§ Work task: Each record should be returned exactly as it is written.

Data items
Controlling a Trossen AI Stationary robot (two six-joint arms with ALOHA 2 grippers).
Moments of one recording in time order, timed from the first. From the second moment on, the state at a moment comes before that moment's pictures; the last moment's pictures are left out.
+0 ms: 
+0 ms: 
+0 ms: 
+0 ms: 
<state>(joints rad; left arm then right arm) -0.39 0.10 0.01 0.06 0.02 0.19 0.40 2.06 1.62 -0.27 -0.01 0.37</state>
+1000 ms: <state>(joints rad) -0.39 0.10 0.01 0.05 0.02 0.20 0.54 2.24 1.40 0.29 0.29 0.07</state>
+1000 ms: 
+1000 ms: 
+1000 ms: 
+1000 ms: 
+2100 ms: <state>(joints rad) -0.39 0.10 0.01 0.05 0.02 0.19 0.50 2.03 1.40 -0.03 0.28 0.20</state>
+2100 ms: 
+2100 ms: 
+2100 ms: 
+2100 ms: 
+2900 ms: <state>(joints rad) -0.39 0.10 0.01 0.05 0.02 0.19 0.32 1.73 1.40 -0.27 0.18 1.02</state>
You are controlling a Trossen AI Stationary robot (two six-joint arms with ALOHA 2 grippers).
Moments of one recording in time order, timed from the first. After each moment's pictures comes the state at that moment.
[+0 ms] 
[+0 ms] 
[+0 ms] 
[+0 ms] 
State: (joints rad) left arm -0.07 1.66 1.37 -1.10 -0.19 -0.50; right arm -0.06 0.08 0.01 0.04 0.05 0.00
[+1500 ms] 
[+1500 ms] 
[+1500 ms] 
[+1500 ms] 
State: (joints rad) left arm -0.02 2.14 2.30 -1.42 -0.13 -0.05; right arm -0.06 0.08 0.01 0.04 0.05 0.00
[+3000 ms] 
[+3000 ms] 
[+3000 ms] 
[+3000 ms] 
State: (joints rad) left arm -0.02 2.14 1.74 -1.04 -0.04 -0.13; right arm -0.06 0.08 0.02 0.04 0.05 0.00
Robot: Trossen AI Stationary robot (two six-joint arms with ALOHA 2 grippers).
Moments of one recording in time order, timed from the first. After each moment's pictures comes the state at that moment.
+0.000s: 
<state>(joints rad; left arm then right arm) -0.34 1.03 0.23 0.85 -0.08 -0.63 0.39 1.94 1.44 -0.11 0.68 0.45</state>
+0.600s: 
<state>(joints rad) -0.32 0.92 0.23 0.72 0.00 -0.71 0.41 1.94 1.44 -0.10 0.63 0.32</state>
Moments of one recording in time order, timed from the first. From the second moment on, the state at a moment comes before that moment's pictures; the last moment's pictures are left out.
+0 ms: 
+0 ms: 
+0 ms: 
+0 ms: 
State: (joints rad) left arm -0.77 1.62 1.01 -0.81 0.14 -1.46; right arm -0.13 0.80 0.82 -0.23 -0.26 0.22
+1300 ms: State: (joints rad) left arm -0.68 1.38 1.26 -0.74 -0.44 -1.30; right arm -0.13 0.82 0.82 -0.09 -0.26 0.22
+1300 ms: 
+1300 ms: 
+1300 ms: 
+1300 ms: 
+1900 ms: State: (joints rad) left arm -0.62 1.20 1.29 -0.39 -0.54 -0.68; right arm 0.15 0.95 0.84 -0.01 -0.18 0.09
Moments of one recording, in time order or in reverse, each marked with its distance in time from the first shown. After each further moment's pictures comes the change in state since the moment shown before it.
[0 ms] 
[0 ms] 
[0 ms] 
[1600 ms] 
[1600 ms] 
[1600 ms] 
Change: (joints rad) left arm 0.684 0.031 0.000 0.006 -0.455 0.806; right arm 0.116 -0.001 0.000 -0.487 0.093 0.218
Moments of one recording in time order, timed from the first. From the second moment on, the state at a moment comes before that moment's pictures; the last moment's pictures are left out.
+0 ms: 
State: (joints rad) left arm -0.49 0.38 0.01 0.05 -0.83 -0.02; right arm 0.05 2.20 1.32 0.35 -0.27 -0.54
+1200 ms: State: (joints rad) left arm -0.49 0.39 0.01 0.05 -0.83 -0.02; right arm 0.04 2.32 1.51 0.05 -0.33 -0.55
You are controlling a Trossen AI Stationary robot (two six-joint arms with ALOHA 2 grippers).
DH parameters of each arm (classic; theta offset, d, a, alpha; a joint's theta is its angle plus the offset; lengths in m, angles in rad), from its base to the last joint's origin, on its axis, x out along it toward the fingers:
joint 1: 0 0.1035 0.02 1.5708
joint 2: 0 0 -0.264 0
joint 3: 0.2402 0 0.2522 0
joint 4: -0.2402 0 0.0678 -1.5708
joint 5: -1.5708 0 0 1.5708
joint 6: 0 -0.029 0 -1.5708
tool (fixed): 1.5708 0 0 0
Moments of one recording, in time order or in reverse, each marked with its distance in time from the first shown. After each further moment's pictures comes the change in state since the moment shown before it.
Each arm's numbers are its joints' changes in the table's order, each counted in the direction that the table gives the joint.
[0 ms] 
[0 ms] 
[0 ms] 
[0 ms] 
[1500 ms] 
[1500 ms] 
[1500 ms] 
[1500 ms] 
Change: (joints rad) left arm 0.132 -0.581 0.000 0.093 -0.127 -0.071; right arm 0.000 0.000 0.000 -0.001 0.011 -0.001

§ Response to the exercise:
Controlling a Trossen AI Stationary robot (two six-joint arms with ALOHA 2 grippers).
Moments of one recording in time order, timed from the first. From the second moment on, the state at a moment comes before that moment's pictures; the last moment's pictures are left out.
+0 ms: 
+0 ms: 
+0 ms: 
+0 ms: 
<state>(joints rad; left arm then right arm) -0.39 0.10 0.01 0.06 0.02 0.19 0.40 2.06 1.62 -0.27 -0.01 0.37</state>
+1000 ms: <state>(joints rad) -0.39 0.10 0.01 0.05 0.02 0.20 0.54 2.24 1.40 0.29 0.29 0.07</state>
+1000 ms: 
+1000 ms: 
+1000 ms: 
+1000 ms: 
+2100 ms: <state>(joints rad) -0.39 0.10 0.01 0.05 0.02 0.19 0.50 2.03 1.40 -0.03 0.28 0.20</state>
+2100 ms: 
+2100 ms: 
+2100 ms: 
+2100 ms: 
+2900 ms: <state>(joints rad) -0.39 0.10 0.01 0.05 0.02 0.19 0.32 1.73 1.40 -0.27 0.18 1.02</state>
You are controlling a Trossen AI Stationary robot (two six-joint arms with ALOHA 2 grippers).
Moments of one recording in time order, timed from the first. After each moment's pictures comes the state at that moment.
[+0 ms] 
[+0 ms] 
[+0 ms] 
[+0 ms] 
State: (joints rad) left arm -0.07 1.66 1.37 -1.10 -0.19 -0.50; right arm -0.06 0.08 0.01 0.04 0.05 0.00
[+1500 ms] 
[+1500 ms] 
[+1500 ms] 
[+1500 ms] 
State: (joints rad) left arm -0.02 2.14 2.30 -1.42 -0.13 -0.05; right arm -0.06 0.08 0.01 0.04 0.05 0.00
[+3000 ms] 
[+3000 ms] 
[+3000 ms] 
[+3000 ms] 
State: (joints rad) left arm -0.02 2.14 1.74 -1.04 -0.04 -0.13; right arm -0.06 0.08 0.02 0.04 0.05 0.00
Robot: Trossen AI Stationary robot (two six-joint arms with ALOHA 2 grippers).
Moments of one recording in time order, timed from the first. After each moment's pictures comes the state at that moment.
+0.000s: 
<state>(joints rad; left arm then right arm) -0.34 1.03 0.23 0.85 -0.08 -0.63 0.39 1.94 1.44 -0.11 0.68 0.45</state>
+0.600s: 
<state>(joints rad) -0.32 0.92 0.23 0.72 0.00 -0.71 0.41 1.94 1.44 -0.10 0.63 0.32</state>
Moments of one recording in time order, timed from the first. From the second moment on, the state at a moment comes before that moment's pictures; the last moment's pictures are left out.
+0 ms: 
+0 ms: 
+0 ms: 
+0 ms: 
State: (joints rad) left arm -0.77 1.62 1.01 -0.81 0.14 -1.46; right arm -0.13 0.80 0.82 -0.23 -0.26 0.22
+1300 ms: State: (joints rad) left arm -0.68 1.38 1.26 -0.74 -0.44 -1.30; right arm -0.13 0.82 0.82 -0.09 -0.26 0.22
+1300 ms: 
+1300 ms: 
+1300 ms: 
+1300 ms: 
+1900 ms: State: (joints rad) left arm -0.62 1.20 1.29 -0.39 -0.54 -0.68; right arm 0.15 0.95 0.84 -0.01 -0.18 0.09
Moments of one recording, in time order or in reverse, each marked with its distance in time from the first shown. After each further moment's pictures comes the change in state since the moment shown before it.
[0 ms] 
[0 ms] 
[0 ms] 
[1600 ms] 
[1600 ms] 
[1600 ms] 
Change: (joints rad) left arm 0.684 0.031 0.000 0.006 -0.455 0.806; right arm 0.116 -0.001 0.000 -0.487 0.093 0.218
Moments of one recording in time order, timed from the first. From the second moment on, the state at a moment comes before that moment's pictures; the last moment's pictures are left out.
+0 ms: 
State: (joints rad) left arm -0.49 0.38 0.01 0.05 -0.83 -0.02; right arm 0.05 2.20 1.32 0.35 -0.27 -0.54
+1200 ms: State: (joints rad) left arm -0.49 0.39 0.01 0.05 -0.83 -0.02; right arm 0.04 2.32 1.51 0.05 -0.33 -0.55
You are controlling a Trossen AI Stationary robot (two six-joint arms with ALOHA 2 grippers).
DH parameters of each arm (classic; theta offset, d, a, alpha; a joint's theta is its angle plus the offset; lengths in m, angles in rad), from its base to the last joint's origin, on its axis, x out along it toward the fingers:
joint 1: 0 0.1035 0.02 1.5708
joint 2: 0 0 -0.264 0
joint 3: 0.2402 0 0.2522 0
joint 4: -0.2402 0 0.0678 -1.5708
joint 5: -1.5708 0 0 1.5708
joint 6: 0 -0.029 0 -1.5708
tool (fixed): 1.5708 0 0 0
Moments of one recording, in time order or in reverse, each marked with its distance in time from the first shown. After each further moment's pictures comes the change in state since the moment shown before it.
Each arm's numbers are its joints' changes in the table's order, each counted in the direction that the table gives the joint.
[0 ms] 
[0 ms] 
[0 ms] 
[0 ms] 
[1500 ms] 
[1500 ms] 
[1500 ms] 
[1500 ms] 
Change: (joints rad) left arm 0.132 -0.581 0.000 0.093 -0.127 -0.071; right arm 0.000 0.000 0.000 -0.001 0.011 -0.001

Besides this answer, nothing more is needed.